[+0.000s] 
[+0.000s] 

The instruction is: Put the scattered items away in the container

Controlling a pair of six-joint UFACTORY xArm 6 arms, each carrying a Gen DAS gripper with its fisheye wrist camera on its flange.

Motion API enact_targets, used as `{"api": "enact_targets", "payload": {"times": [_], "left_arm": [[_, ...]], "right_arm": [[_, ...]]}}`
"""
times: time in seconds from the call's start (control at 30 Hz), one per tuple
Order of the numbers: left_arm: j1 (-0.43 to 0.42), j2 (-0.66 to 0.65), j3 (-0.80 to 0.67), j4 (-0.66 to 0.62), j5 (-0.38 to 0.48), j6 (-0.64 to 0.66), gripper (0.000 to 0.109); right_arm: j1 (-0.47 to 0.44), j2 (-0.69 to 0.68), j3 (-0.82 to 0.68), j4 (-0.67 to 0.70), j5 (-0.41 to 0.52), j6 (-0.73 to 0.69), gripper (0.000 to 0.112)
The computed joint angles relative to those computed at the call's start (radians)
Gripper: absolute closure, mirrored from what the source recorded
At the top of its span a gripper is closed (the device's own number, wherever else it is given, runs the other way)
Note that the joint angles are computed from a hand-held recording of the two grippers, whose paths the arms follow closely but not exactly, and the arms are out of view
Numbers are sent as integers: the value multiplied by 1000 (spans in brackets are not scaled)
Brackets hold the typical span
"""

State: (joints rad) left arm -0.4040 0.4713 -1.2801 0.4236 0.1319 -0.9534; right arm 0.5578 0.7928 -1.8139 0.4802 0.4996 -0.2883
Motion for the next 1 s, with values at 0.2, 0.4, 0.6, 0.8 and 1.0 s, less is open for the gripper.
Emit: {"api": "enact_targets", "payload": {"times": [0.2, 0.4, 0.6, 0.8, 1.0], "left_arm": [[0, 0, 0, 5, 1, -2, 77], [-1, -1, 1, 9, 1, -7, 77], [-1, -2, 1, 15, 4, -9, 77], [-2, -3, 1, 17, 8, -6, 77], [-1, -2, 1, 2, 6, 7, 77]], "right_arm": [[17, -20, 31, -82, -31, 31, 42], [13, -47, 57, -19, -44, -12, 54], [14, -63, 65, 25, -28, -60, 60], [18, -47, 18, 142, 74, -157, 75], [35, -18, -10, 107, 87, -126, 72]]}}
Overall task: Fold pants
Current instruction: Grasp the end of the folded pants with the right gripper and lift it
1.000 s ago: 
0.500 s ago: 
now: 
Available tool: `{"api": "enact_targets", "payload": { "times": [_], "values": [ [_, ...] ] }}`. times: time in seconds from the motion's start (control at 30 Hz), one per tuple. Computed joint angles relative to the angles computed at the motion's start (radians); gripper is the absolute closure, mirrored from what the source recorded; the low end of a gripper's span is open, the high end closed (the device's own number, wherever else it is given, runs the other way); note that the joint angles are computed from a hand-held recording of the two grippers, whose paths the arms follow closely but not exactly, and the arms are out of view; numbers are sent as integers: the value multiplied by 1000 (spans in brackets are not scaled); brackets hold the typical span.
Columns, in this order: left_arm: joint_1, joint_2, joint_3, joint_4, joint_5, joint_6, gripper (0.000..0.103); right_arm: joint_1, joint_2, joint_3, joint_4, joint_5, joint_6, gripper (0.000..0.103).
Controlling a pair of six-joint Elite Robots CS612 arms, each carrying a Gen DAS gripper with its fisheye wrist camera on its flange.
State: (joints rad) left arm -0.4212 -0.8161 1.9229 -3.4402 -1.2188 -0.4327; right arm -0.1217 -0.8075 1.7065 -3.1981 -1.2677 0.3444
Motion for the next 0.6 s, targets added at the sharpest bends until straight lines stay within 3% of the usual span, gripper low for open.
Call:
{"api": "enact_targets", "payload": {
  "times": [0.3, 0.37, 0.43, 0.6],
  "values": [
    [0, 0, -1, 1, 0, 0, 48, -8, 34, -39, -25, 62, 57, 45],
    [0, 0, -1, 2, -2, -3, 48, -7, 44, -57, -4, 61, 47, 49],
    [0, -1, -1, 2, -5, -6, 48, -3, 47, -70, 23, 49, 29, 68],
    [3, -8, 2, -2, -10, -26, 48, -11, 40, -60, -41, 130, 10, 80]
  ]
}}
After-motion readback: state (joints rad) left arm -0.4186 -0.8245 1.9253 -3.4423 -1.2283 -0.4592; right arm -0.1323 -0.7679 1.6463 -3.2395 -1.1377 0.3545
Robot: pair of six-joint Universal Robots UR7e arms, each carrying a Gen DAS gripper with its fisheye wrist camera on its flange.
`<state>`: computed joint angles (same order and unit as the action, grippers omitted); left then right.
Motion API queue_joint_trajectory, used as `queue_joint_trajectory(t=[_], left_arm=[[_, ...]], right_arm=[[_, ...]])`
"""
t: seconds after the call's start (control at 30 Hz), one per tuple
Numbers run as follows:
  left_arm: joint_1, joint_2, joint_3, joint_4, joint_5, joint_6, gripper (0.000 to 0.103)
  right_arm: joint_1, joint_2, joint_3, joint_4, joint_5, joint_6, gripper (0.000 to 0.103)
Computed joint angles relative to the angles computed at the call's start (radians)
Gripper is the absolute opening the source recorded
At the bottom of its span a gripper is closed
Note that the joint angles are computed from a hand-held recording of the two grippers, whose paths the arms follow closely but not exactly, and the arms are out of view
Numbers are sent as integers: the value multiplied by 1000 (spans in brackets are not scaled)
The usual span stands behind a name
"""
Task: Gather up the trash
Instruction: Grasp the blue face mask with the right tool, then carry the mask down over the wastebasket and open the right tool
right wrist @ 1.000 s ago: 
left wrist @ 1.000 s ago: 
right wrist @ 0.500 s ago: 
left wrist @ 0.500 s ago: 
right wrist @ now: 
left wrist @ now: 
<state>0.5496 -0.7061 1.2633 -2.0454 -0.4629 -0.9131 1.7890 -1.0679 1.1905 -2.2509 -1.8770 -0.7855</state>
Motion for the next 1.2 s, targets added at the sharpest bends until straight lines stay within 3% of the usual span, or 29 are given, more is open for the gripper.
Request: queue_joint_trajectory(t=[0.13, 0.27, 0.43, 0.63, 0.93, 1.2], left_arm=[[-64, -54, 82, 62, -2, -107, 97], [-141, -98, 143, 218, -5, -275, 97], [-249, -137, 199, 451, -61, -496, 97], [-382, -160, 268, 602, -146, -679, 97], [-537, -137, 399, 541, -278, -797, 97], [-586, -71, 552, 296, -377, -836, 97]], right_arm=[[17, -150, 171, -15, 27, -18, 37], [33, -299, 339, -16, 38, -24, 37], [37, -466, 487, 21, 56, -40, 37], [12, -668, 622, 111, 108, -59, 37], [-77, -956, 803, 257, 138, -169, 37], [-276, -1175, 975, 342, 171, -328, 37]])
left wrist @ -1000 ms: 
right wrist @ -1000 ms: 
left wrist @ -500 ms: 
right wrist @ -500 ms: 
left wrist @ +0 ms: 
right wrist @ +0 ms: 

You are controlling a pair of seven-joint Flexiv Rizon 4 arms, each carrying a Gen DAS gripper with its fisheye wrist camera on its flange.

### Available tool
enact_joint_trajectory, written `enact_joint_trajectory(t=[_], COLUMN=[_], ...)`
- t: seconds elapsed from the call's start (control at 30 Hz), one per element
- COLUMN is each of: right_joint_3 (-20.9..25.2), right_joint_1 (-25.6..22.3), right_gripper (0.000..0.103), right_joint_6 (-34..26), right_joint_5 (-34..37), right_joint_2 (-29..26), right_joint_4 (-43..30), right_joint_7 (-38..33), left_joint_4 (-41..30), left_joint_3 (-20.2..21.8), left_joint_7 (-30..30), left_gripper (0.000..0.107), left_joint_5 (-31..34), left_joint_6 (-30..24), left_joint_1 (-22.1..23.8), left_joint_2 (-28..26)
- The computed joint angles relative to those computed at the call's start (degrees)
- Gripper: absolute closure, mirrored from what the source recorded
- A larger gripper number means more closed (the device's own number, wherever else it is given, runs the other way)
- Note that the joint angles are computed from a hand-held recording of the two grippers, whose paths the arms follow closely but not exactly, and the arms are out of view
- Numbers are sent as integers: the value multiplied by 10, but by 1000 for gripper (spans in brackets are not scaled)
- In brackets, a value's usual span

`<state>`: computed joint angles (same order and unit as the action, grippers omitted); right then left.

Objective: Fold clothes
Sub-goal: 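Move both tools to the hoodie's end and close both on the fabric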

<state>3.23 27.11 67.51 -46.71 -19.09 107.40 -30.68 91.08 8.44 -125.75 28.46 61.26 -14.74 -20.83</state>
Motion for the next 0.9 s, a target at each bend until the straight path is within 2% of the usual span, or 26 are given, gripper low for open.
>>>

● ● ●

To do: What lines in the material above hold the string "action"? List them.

Response:
`<state>`: computed joint angles (same order and unit as the action, grippers omitted); left then right.
`<state>`: computed joint angles (same order and unit as the action, grippers omitted); right then left.

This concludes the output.